Work to be completed: Exact copy, no pictures: output each line below as it stands.

*** Opening Recorded data ***

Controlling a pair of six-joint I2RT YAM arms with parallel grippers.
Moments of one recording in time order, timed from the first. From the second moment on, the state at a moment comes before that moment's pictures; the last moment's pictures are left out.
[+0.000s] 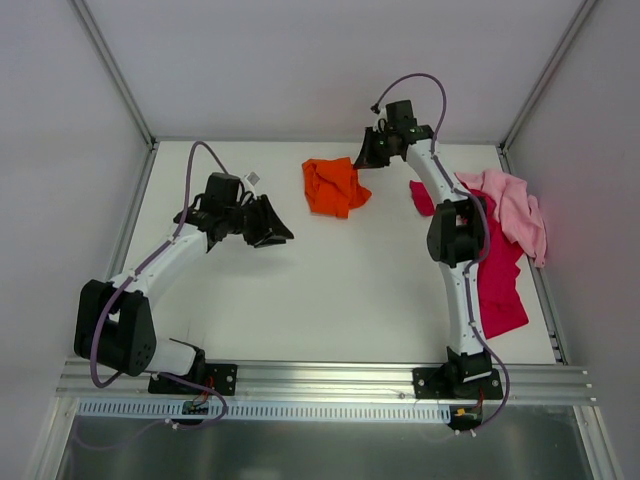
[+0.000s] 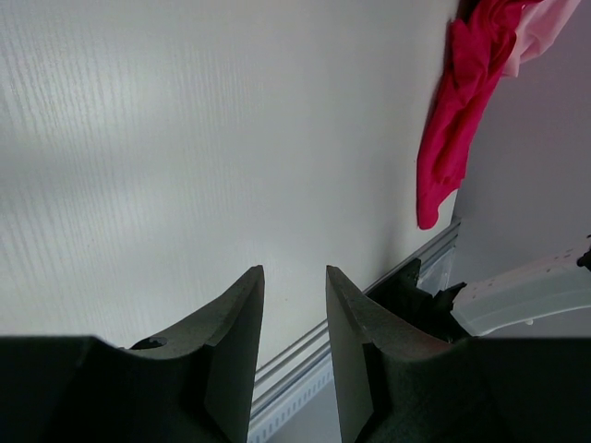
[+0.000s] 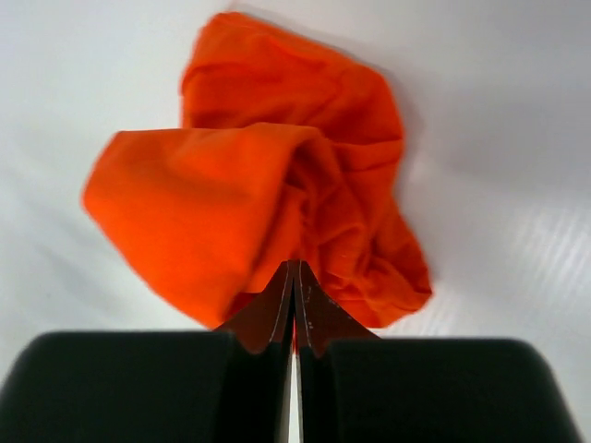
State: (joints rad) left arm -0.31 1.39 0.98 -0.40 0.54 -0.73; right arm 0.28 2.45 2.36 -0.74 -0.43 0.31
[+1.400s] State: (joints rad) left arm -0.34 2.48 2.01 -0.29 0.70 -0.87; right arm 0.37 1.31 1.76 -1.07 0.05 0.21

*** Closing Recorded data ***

Task answer:
Controlling a pair of six-joint I2RT YAM arms with parallel grippers.
Moments of one recording in time order, timed from the first. From the second moment on, the state at a moment comes before that moment's pictures; the last moment's pictures are left out.
[+0.000s] 
[+0.000s] 
[+0.000s] 
State: (joints rad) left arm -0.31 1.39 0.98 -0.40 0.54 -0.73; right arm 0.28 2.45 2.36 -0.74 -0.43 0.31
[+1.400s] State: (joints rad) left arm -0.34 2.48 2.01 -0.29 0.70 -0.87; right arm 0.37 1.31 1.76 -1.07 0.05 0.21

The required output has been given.